従来の日本的な「よい・美しい」は、静的(スタティク)であり、様式(パターン)が支配し、儀式的である。
例えば、日本の高級と言われる「もの」や「店」を見ると、平面的・鋭角的で、形式美が優先している。
豊かな美しさ=豊穣の美ではない。
内容が形式を打ち破り、溢れだし、あらたなカタチを自ずとつくるというダイナミズムとは無縁だ。
従来の支配的な日本文化は、広がりをもち、馥郁とエロースが立ち昇る世界とは逆で、内容が閉じた二次元的な形式の中に押し込められ、従属させられている。そこでは、人間の原初的エネルギーは、儀式を執り行う所作にまで変質させられてしまう。自由闊達で柔らかな拡がりをもつ豊かな世界は、固い形式によって消去される。画一化な管理主義、非・人間的な悦びのない灰色の世界が「正しい」とされてしまう。それが日常の所作の強要によってつくられる型の文化であり、人間性=主観性の排除を招来する深い洗脳に過ぎないことに気づいている人は少ない。
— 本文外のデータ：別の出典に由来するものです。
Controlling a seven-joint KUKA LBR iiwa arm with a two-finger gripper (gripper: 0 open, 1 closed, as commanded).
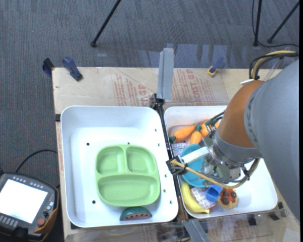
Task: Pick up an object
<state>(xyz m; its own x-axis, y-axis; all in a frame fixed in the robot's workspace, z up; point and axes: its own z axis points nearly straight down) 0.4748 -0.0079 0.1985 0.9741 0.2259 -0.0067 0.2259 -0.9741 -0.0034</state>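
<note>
Orange-banded arm (242,120) buries my gripper (219,173) in the right bin (267,198) clutter for a pick; banana (192,198) just beyond; grip state unreadable

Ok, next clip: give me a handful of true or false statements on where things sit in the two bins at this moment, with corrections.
1. The green plate lies in the left bin. True.
2. The banana lies in the left bin. False: it lies in the right bin, near its front edge.
3. A watermelon slice sits at the front of the left bin, just in front of the green plate. True.
4. The arm reaches over the left bin. False: it is over the right bin.
5. The carrot lies on the green plate. False: it lies in the right bin, toward the back.
</note>
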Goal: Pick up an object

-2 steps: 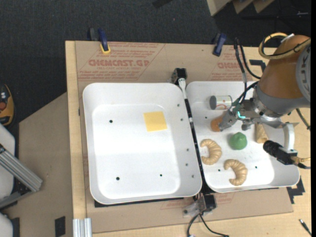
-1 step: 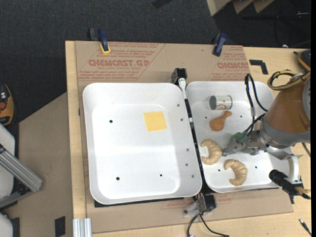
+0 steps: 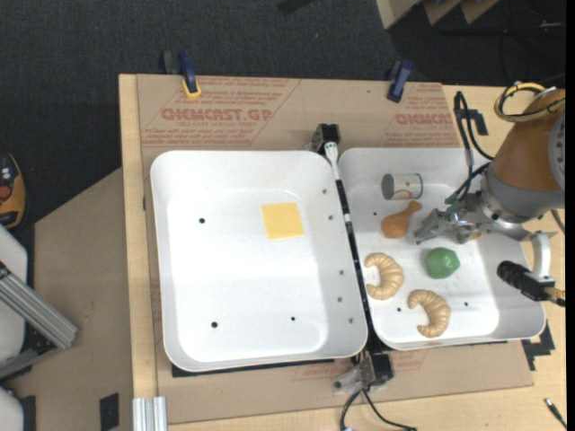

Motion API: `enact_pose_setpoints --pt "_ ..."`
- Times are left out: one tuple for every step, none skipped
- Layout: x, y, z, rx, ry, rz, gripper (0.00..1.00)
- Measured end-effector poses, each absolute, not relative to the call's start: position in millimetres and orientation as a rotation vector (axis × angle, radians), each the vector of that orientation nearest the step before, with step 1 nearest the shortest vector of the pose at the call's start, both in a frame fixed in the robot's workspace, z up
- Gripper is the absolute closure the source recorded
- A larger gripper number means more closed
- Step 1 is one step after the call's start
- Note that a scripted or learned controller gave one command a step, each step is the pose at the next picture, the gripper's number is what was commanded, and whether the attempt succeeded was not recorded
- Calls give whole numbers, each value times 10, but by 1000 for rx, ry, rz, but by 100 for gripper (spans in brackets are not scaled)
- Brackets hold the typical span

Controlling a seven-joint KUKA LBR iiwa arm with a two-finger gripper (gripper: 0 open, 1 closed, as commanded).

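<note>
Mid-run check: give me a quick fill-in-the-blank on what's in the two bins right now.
1. The yellow square lies alone in the ____ bin.
2. The right bin holds ____ croissants.
3. The round ball near the gripper is ____ in colour.
4. The small can lies on its ____.

Missing words: left; two; green; side
</note>
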State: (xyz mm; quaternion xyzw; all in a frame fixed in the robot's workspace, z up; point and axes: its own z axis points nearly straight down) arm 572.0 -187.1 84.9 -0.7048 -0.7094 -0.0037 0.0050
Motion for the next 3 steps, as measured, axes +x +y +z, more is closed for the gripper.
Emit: enact_pose_setpoints --pt "6132 -2142 853 -2218 -2221 -1 0" --pt "6383 -2194 842 -2213 -2220 -6 0" --pt "6685 -2008 854 -2221 -2229 -5 0"
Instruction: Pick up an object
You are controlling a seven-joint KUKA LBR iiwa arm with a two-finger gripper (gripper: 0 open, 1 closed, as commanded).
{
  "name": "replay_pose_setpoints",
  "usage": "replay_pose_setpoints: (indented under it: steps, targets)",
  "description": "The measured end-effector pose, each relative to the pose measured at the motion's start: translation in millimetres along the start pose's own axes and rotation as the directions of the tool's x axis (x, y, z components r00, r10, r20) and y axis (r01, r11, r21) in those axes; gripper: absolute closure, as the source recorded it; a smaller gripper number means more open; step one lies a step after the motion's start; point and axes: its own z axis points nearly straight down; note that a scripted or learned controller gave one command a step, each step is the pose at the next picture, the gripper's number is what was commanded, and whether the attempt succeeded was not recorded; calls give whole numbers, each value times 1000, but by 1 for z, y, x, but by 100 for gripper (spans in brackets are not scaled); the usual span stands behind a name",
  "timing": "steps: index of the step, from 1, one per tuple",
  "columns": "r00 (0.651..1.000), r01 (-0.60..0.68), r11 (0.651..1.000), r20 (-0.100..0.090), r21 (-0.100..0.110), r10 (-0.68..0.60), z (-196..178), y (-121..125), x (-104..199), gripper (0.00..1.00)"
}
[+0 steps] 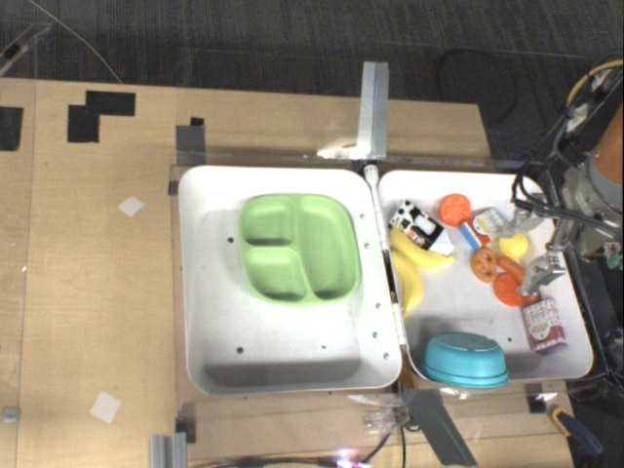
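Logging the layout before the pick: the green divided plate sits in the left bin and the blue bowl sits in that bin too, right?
Not quite. The green divided plate is in the left bin, but the camera view shows the blue bowl in the right bin.

The divided tray [297,247] lies in the left bin [210,359], toward its upper middle. In the right bin [583,359], the banana [409,261] lies along the left wall, the bowl [467,359] sits at the lower edge, and the small packet [543,323] lies at lower right
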Motion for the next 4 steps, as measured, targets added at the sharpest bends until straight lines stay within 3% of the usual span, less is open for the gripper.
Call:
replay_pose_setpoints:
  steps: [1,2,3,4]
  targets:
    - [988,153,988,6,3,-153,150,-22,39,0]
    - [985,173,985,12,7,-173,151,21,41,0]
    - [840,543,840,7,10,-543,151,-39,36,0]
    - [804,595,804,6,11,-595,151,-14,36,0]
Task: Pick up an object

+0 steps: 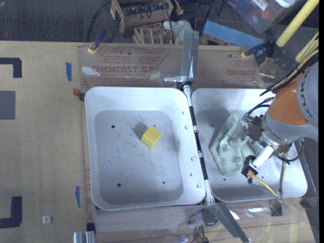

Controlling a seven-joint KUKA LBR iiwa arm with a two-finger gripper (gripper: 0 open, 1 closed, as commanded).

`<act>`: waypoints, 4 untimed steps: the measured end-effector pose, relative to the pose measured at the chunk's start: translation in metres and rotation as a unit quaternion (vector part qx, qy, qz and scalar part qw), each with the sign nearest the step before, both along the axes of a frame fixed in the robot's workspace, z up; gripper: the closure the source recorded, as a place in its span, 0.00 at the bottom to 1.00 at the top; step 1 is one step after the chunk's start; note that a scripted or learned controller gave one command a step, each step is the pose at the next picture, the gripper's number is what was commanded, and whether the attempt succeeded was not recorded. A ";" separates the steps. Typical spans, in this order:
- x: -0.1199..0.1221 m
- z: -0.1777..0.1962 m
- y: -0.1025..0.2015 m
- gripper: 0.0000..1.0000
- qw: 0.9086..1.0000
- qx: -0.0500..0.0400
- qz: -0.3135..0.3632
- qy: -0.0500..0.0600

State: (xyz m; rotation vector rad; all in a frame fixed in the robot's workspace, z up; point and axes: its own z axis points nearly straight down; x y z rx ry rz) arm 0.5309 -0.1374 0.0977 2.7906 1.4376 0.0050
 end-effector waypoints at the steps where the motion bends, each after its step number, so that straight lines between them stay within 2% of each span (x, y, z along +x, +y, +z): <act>1: 0.001 0.009 0.000 1.00 1.000 0.000 0.000 0.000; 2: -0.028 0.085 0.077 1.00 0.996 0.000 0.088 0.004; 3: -0.052 0.107 0.123 1.00 0.988 0.001 0.152 0.005; 4: -0.015 0.085 0.137 1.00 0.937 -0.001 0.350 0.003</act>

この不幸な国では、子どもたちまでも、幼い一時期をのぞいては、みな灰色である。
古い日本、儀式や形式が「神」となる非人間的な文化は、すでに完全に行き詰まっている。新たな日本は、様式的な知ではなく、深い納得の知=腑に落ちる知=「民知」の支えによってのみ可能だ。これは原理である。